TASK DETAILS
Begin your transcription at the line containing "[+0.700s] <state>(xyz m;" and continue it, word for word, to the final line below. Include only those lines and skip the pictures.
-=-=-=-=-
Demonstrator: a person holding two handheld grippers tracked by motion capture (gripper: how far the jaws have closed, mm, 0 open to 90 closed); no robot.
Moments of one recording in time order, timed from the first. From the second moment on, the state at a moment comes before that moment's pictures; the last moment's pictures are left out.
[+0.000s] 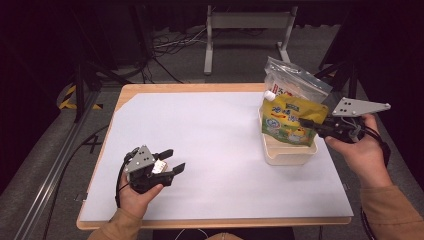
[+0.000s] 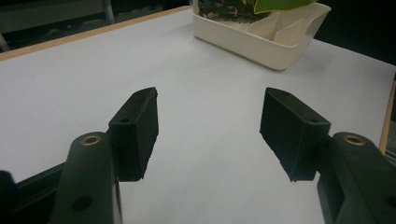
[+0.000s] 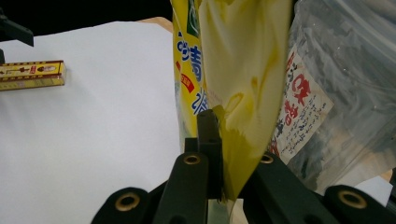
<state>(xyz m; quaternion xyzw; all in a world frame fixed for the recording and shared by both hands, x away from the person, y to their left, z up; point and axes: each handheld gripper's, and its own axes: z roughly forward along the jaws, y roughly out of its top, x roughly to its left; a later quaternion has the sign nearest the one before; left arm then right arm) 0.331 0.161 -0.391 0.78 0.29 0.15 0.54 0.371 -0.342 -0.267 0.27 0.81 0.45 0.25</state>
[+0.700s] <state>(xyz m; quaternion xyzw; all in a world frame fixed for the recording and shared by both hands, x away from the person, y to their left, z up) 0.331 0.162 -0.391 0.78 0.29 0.15 0.54 0.388 -0.354 -0.286 0.29 0.82 0.43 0.24</state>
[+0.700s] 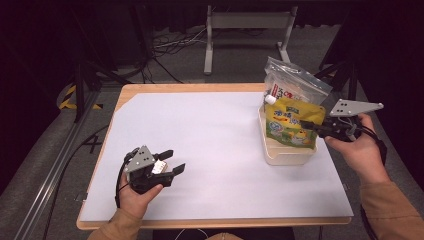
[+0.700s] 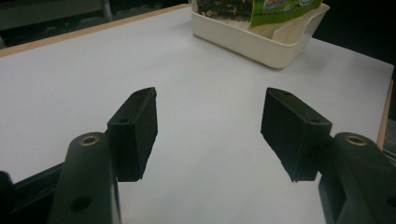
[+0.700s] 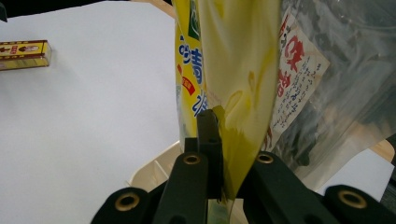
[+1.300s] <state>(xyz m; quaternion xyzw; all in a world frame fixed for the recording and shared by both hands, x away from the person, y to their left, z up) 0.331 0.164 -0.391 0.78 0.29 0.15 0.53 0.400 -0.356 -0.314 0.30 0.82 0.44 0.23</state>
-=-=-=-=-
OUTPUT BELOW
[+0.700s] <state>(xyz m; quaternion xyzw; all in a world frame fixed for the recording and shared by both hands, x away from the person, y to their left, z up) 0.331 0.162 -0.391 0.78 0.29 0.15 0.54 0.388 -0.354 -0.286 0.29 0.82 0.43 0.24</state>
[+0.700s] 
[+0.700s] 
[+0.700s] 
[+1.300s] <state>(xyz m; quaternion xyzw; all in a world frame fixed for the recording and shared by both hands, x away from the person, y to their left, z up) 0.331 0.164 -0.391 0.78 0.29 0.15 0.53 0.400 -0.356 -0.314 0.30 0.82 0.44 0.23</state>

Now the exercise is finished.